Senin, 02 September 2013

Cerita Hidup



 

 

Sendiri Namun Berarti



“Terkadang kesedihan memerlukan kesendirian, meskipun seringkali kesendirian mengundang kesedihan tak tertahankan.”


Tere Liye, Kisah Sang Penandai





Adakalanya hidup itu sendiri, dilalui dengan kesendirian, ditemani oleh dirinya sendiri, bayang-bayang adalah teman yang akrab jika ia berjalan di tempat yang terang, seringkali juga menjumpai jalan yang gelap tanpa penerang sama sekali, maka hatinyalah yang menjadi penghiburnya.

Seorang lelaki berdiri di tepi pantai, sorot matanya menatap lurus ke depan, melihat hamparan air yang luas tak bertepi, air memecah kesunyian dirinya yang sepi, pecahan suara deburan ombak memecah batu karang yang berdiri kokoh.


Pandangannya terpusat ke batu karang yang agak menjorok ke tengah laut, buih-buih air laut yang berwarna putih terlihat kontras dengan air laut yang berwarna biru langit, tanda bahwa laut tersebut tidaklah terlalu dalam.


Berjam-jam pria paruh baya itu berdiri teguh bagai batu karang, angin yang berhembus kencang dari arah laut tak dihiraukannya, sehingga terlihat busana dan rambutnya diterpa angin, berguncang melambai. Apa yang terpikirkan oleh pria itu, hanyalah dirinya yang tahu, Ia seolah-olah menyimpan rapat rahasia hidupnya.

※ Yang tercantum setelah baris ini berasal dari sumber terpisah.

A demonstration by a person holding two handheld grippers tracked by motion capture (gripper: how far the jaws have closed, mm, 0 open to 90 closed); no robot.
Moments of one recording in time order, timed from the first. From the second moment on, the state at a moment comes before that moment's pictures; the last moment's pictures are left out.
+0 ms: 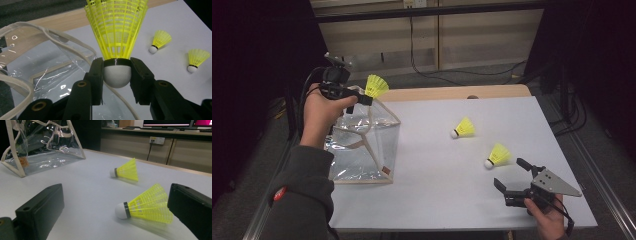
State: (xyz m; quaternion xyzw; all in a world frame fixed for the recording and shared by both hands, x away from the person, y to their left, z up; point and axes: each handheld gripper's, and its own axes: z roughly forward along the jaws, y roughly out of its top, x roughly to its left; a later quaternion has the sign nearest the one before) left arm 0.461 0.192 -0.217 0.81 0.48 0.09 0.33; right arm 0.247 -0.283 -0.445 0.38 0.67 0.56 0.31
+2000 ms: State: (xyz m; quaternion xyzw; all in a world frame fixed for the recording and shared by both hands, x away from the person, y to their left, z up) left arm 0.459 0.231 -0.222 0.79 0.52 0.12 0.32; right arm 0.247 -0.283 -0.443 0.38 0.66 0.56 0.32
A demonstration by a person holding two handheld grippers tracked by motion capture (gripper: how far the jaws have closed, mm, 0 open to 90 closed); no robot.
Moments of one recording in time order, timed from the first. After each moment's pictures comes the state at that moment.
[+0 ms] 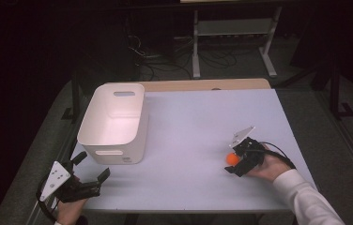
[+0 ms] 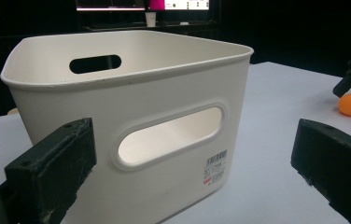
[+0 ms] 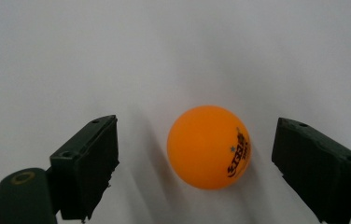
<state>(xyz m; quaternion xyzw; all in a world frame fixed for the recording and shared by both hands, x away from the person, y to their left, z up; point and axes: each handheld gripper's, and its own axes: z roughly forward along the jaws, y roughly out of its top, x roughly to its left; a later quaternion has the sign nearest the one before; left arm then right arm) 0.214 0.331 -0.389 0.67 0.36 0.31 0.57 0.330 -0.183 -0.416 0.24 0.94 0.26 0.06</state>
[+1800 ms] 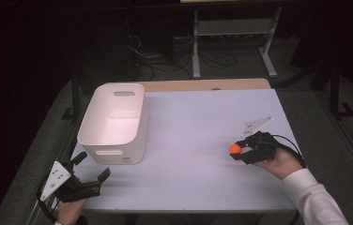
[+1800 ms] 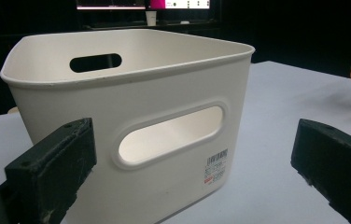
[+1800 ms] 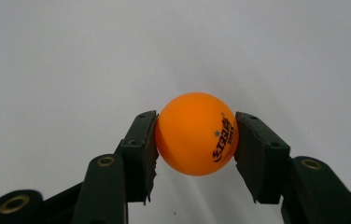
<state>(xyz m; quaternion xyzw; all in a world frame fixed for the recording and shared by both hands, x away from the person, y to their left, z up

Raut mukanya terlihat biasa saja, tidak menunjukkan seseorang yang bersedih atau pun sedang gembira, nampak seperti seorang yang menikmati suasana pantai dengan acuh tak acuh.

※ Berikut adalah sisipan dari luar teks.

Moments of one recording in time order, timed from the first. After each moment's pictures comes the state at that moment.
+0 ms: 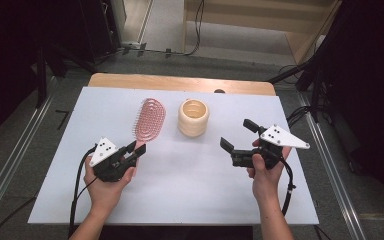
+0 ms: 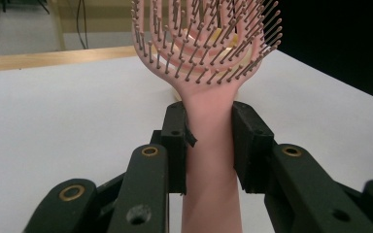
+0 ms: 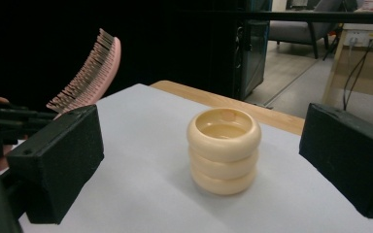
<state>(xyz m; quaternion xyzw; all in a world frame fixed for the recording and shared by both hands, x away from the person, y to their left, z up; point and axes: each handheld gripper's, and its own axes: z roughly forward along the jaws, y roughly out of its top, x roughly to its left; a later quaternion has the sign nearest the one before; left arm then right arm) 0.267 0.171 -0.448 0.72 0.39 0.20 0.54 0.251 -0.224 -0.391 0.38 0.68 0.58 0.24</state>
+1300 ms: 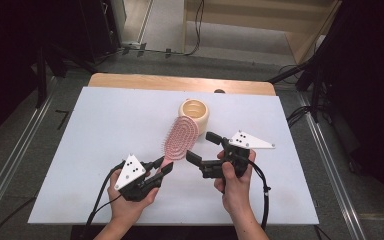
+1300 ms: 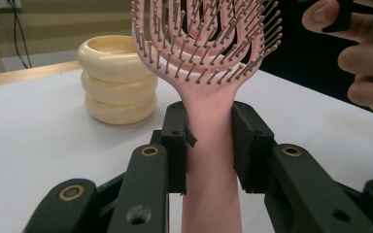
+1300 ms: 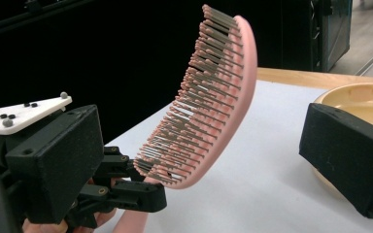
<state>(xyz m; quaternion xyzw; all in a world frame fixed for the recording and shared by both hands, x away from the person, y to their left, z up) 0.225 0.116 -0.451 0.75 0.30 0.17 0.57 0.243 -0.155 -0.401 0.38 0.67 0.63 0.09</state>
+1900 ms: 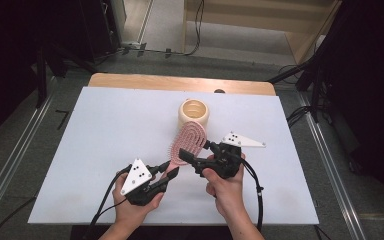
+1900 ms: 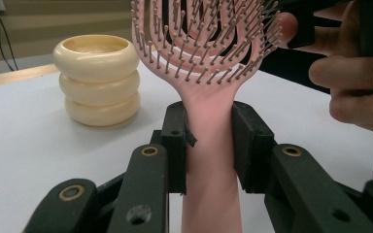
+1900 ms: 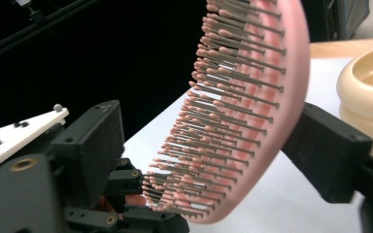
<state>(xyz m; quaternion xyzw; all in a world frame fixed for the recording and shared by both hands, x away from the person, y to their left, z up) 0.217 0.104 -0.454 0.76 0.28 0.17 0.57 0.247 -0.141 -0.411 0.42 0.66 0.62 0.03</state>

Matahari sudah meninggi ke atas, perubahan bayang manusia sudah bergeser ke tepi kanan, menandakan hari sekitar jam 1 atau jam 2 siang, namun tetap saja pria itu berdiri tak bergeming, kini air laut sudah mencapai mata kakinya, dan ia sengaja membiarkan semua itu terjadi tanpa peduli, bahkan sudah terlihat binatang ubur-ubur yang apabila terkena kulit manusia akan terasa panas dan gatal.


Sejauh mataku memandang
hamparan air seperti permadani yang dingin
aku ingin berjalan di atasnya
menuju kerajaan lautan
aku ingin menghadap raja
mempersembahkan upeti
untuk yang kugagumi
laut yang tenang


Tidaklah heran manusia menatap laut yang sunyi, seperti halnya seorang pendaki gunung menuju puncaknya menatap sunyi disekelilingnya, hanya untuk mencari keheningan dan sendiri. Sepertinya jalan menuju keheningan itu banyak dicari oleh manusia.

Ketenangan yang damai dapat dilihat dari pesona alam yang hening dan hikmat serta teguh berdiri dengan kokohnya. Sama halnya di pusat keramaian orang-orang mencari ketenangan dan kedamaian dan menghindar dari hiruk pikuk yang monoton dan kaku. Seringkali kita melihat seseorang berdiri di pojok atau sudut suatu ruangan hanya untuk menyendiri dan sepi.